◆ Your task
Using the listing below, copy exactly the lines from the one containing "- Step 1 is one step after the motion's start" to the one containing "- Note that", both lines included, and no others.

Start of Available data

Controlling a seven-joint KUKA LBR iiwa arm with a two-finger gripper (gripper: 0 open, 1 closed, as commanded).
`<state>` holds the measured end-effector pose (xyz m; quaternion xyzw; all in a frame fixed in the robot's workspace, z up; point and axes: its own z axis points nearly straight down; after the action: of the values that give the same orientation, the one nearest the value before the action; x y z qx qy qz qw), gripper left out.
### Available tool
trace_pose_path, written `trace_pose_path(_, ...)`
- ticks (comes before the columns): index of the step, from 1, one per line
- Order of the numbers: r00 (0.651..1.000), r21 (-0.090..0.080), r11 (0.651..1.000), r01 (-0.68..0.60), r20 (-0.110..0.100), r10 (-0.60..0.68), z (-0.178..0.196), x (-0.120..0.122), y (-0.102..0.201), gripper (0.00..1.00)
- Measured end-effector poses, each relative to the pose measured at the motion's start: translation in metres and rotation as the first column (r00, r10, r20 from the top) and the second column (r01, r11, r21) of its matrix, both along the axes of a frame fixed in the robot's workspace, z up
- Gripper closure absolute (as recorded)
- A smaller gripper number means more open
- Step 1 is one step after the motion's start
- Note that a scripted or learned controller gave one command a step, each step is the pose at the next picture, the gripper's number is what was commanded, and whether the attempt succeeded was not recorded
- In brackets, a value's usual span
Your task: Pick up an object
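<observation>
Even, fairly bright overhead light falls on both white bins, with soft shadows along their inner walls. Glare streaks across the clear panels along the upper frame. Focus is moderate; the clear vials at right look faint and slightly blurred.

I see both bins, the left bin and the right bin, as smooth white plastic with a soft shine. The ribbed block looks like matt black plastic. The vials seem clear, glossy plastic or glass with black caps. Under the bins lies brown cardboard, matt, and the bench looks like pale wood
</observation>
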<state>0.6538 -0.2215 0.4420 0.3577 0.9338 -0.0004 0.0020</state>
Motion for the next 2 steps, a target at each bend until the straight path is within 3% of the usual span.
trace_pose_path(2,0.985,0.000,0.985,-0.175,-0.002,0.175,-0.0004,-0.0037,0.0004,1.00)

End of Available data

◆ Exercise output
- Step 1 is one step after the motion's start
- Note that a scripted or learned controller gave one command a step, each step is the pose at the next picture, the gripper's number is what was commanded, and whether the attempt succeeded was not recorded

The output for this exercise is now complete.